Exercise brief:
Sort through the entries below and pull out lines containing the word "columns".

(Records from a collection)
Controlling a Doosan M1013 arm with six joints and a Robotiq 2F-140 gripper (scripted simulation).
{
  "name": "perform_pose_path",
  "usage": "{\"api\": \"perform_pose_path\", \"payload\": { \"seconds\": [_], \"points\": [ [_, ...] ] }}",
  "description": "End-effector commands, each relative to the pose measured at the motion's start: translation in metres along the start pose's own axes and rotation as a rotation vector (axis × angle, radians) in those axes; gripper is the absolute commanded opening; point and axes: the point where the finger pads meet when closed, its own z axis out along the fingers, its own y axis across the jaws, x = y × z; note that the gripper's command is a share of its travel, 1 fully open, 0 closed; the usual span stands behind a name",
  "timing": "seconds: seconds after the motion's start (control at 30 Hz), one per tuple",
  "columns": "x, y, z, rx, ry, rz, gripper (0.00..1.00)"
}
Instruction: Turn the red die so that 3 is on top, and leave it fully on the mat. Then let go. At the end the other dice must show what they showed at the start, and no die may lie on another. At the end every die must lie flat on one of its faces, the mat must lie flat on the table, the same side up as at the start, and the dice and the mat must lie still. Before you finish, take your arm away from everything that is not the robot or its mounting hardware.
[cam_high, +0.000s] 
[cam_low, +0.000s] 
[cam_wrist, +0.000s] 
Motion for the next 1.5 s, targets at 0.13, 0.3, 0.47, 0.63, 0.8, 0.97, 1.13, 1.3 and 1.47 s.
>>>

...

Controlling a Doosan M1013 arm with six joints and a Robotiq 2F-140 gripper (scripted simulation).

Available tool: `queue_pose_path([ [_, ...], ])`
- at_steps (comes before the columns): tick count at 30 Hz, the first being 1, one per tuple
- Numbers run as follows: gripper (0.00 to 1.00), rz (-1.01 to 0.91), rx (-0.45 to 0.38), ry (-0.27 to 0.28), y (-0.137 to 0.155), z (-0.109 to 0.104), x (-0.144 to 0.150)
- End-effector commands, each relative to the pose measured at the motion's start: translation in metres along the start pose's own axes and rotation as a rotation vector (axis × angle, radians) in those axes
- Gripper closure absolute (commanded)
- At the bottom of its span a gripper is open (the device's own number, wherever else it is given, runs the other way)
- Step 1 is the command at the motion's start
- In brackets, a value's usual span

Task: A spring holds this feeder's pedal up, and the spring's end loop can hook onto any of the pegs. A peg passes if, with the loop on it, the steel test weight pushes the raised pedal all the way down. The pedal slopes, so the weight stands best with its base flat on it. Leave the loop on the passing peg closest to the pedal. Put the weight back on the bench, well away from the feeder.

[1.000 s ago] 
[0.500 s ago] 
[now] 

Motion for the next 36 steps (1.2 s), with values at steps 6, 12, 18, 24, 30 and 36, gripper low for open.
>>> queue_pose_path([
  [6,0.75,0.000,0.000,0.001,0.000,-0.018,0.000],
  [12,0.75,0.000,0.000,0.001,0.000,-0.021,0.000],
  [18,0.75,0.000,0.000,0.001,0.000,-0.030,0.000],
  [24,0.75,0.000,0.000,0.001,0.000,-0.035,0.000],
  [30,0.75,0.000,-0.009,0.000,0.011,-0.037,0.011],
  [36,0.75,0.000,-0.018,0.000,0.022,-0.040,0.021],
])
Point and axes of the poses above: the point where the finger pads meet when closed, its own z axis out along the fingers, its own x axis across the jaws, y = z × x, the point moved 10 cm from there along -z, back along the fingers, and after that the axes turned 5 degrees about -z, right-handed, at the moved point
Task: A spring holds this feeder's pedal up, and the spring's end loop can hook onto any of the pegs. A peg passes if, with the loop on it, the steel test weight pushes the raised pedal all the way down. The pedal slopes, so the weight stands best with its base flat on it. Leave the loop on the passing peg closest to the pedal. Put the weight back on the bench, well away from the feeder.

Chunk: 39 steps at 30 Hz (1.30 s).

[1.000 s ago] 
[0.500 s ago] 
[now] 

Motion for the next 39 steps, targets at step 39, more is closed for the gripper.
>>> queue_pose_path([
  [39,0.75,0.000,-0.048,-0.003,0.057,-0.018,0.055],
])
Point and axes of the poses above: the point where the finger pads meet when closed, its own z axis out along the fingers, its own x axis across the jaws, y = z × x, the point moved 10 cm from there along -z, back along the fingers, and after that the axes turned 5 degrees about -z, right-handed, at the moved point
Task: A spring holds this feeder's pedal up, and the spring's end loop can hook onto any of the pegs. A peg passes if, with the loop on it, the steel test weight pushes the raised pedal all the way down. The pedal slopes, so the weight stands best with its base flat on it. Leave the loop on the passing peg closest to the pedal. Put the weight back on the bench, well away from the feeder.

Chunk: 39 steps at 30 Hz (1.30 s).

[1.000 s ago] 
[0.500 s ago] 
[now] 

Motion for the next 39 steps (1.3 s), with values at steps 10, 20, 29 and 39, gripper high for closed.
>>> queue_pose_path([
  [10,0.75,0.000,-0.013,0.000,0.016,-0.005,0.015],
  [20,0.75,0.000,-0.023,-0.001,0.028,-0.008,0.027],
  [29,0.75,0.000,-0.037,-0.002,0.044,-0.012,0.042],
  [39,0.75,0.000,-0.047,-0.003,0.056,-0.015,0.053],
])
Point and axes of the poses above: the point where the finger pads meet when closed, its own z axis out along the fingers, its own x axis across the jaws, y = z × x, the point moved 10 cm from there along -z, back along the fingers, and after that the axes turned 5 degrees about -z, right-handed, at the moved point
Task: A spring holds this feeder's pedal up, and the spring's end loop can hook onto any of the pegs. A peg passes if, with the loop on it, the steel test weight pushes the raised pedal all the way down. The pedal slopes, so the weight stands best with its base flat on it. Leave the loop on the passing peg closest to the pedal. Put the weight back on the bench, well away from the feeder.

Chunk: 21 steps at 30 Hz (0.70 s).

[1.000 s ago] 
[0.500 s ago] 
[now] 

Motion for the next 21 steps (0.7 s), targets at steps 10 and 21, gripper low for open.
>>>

Finished exercise:
  "columns": "x, y, z, rx, ry, rz, gripper (0.00..1.00)"
- at_steps (comes before the columns): tick count at 30 Hz, the first being 1, one per tuple

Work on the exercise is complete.